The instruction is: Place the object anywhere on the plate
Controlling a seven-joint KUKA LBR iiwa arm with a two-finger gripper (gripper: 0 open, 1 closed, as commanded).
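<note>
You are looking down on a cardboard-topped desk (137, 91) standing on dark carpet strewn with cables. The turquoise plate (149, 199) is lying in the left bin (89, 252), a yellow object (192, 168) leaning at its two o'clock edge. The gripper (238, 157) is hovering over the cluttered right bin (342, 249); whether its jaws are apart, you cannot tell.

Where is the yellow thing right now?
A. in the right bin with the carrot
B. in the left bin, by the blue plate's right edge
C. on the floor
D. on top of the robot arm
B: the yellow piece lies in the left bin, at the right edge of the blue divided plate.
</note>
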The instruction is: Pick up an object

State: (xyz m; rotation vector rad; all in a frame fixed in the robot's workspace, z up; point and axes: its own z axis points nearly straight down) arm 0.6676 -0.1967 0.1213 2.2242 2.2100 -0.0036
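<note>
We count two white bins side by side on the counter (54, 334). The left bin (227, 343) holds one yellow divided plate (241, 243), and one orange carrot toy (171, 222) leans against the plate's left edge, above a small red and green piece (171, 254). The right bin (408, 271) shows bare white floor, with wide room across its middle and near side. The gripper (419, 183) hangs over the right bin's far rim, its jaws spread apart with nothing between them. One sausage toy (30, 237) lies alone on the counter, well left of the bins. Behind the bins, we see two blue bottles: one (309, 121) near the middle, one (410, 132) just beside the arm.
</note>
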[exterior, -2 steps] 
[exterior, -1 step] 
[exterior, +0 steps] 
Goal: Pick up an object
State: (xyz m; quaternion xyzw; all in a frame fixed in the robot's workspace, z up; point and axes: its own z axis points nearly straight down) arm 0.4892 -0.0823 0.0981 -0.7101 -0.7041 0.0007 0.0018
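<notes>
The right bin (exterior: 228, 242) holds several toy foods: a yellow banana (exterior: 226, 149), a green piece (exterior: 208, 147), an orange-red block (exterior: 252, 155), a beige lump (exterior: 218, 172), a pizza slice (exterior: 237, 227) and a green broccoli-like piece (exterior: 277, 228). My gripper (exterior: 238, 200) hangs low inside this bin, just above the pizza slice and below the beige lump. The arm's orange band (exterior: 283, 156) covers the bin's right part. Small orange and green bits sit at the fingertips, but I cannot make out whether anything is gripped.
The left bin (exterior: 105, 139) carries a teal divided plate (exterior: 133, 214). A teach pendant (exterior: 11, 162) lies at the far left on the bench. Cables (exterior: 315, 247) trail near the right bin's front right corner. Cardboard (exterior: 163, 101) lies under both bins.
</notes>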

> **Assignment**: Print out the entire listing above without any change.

> **The answer**:
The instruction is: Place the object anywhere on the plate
Controlling a seven-joint KUKA LBR iiwa arm with a two-finger gripper (gripper: 0 open, 1 closed, as commanded).
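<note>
You are looking down on a cardboard-topped desk (137, 91) standing on dark carpet strewn with cables. The turquoise plate (149, 199) is lying in the left bin (89, 252), a yellow object (192, 168) leaning at its two o'clock edge. The gripper (238, 157) is hovering over the cluttered right bin (342, 249); whether its jaws are apart, you cannot tell.

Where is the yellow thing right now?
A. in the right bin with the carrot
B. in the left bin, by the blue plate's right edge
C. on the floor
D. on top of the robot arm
B: the yellow piece lies in the left bin, at the right edge of the blue divided plate.
</note>
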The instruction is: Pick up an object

State: (xyz m; rotation vector rad; all in a frame fixed in the robot's workspace, z up; point and axes: its own z axis points nearly straight down) arm 0.6676 -0.1967 0.1213 2.2242 2.2100 -0.0036
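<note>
We count two white bins side by side on the counter (54, 334). The left bin (227, 343) holds one yellow divided plate (241, 243), and one orange carrot toy (171, 222) leans against the plate's left edge, above a small red and green piece (171, 254). The right bin (408, 271) shows bare white floor, with wide room across its middle and near side. The gripper (419, 183) hangs over the right bin's far rim, its jaws spread apart with nothing between them. One sausage toy (30, 237) lies alone on the counter, well left of the bins. Behind the bins, we see two blue bottles: one (309, 121) near the middle, one (410, 132) just beside the arm.
</note>
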[exterior, -2 steps] 
[exterior, -1 step] 
[exterior, +0 steps] 
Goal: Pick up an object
State: (xyz m; quaternion xyzw; all in a frame fixed in the robot's workspace, z up; point and axes: its own z axis points nearly straight down) arm 0.4892 -0.0823 0.0981 -0.7101 -0.7041 0.0007 0.0018
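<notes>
The right bin (exterior: 228, 242) holds several toy foods: a yellow banana (exterior: 226, 149), a green piece (exterior: 208, 147), an orange-red block (exterior: 252, 155), a beige lump (exterior: 218, 172), a pizza slice (exterior: 237, 227) and a green broccoli-like piece (exterior: 277, 228). My gripper (exterior: 238, 200) hangs low inside this bin, just above the pizza slice and below the beige lump. The arm's orange band (exterior: 283, 156) covers the bin's right part. Small orange and green bits sit at the fingertips, but I cannot make out whether anything is gripped.
The left bin (exterior: 105, 139) carries a teal divided plate (exterior: 133, 214). A teach pendant (exterior: 11, 162) lies at the far left on the bench. Cables (exterior: 315, 247) trail near the right bin's front right corner. Cardboard (exterior: 163, 101) lies under both bins.
</notes>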

This exercise is finished.